Siyasi hareketlerin tırmanışı pop müziği de etkiler. Cem Karaca, Selda, Edip Akbayram, gibi isimler, halk müziği cephesinden Âşık Mahsuni, Âşık İhsani, Ruhi Su gibilerin katılımıyla, giderek sloganlaşan şarkılar yapar. Yılların “romantik” şarkıcısı Timur Selçuk, toplumsal mesajlar içeren şarkılar üretir. Soldan sağa bütün ideolojilerin ve fikirlerin şarkılara girdiği dönemdir bu; “İslamın yumruğu” Muhammed Ali’den “Kuklacı Marks”a herkesi plak üzerinde gördüğümüz bir dönem…

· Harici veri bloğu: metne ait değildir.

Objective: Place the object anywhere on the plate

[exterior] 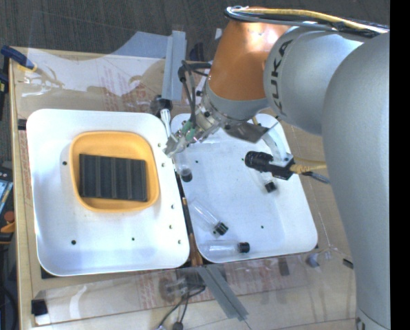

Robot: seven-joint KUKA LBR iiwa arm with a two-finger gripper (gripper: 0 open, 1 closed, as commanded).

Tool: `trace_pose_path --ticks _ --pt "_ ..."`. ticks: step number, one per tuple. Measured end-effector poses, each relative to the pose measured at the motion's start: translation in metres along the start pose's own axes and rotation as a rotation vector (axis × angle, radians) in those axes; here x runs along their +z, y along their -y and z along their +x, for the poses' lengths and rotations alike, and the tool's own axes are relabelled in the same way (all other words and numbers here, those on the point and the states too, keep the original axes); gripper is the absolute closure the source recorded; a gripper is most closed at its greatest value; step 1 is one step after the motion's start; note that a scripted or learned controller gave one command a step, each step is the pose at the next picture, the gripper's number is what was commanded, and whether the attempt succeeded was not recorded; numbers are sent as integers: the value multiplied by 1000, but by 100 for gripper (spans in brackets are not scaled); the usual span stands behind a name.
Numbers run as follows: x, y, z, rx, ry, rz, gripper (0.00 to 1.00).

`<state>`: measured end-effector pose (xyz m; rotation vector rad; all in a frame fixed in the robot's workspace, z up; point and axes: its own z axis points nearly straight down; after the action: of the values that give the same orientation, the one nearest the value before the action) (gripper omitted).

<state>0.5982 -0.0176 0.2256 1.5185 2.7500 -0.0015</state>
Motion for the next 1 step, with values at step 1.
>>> trace_pose_path --ticks 1 --pt "0 0 0 1 0 0 0"
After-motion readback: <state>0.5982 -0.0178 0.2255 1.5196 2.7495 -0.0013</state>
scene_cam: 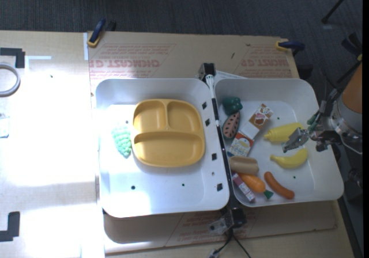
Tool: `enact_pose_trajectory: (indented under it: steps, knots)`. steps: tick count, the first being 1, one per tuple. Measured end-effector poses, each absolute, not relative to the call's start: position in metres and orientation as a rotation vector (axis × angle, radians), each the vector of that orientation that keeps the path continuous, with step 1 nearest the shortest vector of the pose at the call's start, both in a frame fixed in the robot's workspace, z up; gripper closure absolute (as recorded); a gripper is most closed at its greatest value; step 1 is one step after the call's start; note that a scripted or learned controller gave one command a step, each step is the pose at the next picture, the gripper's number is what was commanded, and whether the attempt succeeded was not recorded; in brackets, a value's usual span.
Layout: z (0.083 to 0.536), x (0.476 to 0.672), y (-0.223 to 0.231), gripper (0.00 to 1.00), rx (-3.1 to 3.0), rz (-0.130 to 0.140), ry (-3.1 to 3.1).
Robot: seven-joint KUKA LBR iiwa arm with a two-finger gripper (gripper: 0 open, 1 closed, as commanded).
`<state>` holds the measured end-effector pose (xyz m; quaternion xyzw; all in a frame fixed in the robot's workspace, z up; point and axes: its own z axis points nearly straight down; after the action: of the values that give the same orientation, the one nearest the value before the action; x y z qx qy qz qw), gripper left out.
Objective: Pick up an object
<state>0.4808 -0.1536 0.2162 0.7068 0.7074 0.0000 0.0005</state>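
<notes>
My gripper (296,140) hangs over the right bin (311,101), its fingers spread open just above the gap between two yellow toy fruits: a lemon-shaped one (282,132) and a banana (290,160). Nothing sits between the fingers. Further left in this bin lie a small carton with a red picture (261,117), a blue-and-white packet (240,146), a dark green toy (232,103), a red-brown slice (230,125), a hot dog bun (244,164), a carrot (254,183) and a red sausage (279,186).
The left bin (115,182) holds a yellow divided plate (168,133) and a pale green bunch of grapes (121,141). A clamp (207,71) sits where the bins meet at the back. A roll of tape (7,80) lies at the far left.
</notes>
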Motion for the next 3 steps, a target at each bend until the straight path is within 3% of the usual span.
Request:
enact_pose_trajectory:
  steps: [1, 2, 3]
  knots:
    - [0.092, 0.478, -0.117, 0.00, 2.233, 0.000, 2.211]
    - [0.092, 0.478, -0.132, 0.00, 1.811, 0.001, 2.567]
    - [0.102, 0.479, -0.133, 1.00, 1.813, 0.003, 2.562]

Anadolu-pop’un isim babaları: Moğollar Saflar belirlenir, kamplaşmalar/kutuplaşmalar başlar, şarkılar belli bir amaca hizmet ederken, arabesk aradan sıyrılır. Kadere isyanla başlayan çıkış, pahalılık ve geçim sıkıntısının işlendiği şarkılarla zirveye yerleşir. Boğaziçi Köprüsü’nün açılışı, Almanya’ya göç, depremlerden maden facialarına yaşanan felaketler ve fubol, bu dönemde plaklarda işlenen konularıdır.

Anadolu-pop’un isim babaları: Moğollar

Yine bu dönemde, müzik piyasasında, başka bir kulvarda enteresan bir furya yaşanır. “Ak Günlere” sloganıyla yola çıkan Ecevit, en yakın rakibi Demirel’le sürdürdüğü değiş-tokuş esnasında Kıbrıs Harekâtı’na imza atınca, bir adım öne çıkar. Harekâtı müteakip yapılan hamasi plaklar bir yana, 70’ler, partiler ve liderler için en çok şarkı yazılan yıllar olmuştur.

Esmeray’dan TRT sansürüne plaklı protesto

Bir Esmeray plağı. Şanar Yurdatapan işi. Dönemin mizah soslu şahane şarkılarının bestecisi, TRT Denetleme Kurulu’nu bu plakla protesto eder. “Konuşmalı” bir plaktır bu, Esmeray aralarda anlatır: “Televizyona ilk çıktığım günden az sonra, bizi birbirimize yaklaştıran radyo ve televizyonun kapıları bana kapatıldı. TRT Müzik Dairesi ve Denetim Kurulu, şarkılarımı kötü, kalitesiz ve yozlaşmış buluyor. Sizin müzik zevkinizi benim şerrimden korumak için yasaklıyorlar parçalarımı…” Kurul hikâyesi çok. Bir başkası: 1973 tarihli Barış Manço şarkısı “Lambaya Püf De”nin sözleri müstehcen bulunarak denetime takılır. Manço, şarkıyı bu kez enstrümantal olarak denetime gönderir ve şarkı aynı gerekçeyle geri döner! Bu kez neyi müstehcen buldukları sorulur kurul üyelerine; cevap nettir: “Gitarist şarkıyı erotik çalıyor!”

70’lerde liderler ve partileri öven sayısız plak yapıldı. Kıbrıs Harekatı’yla prim yapan Ecevit, bu akımın yıldızıydı.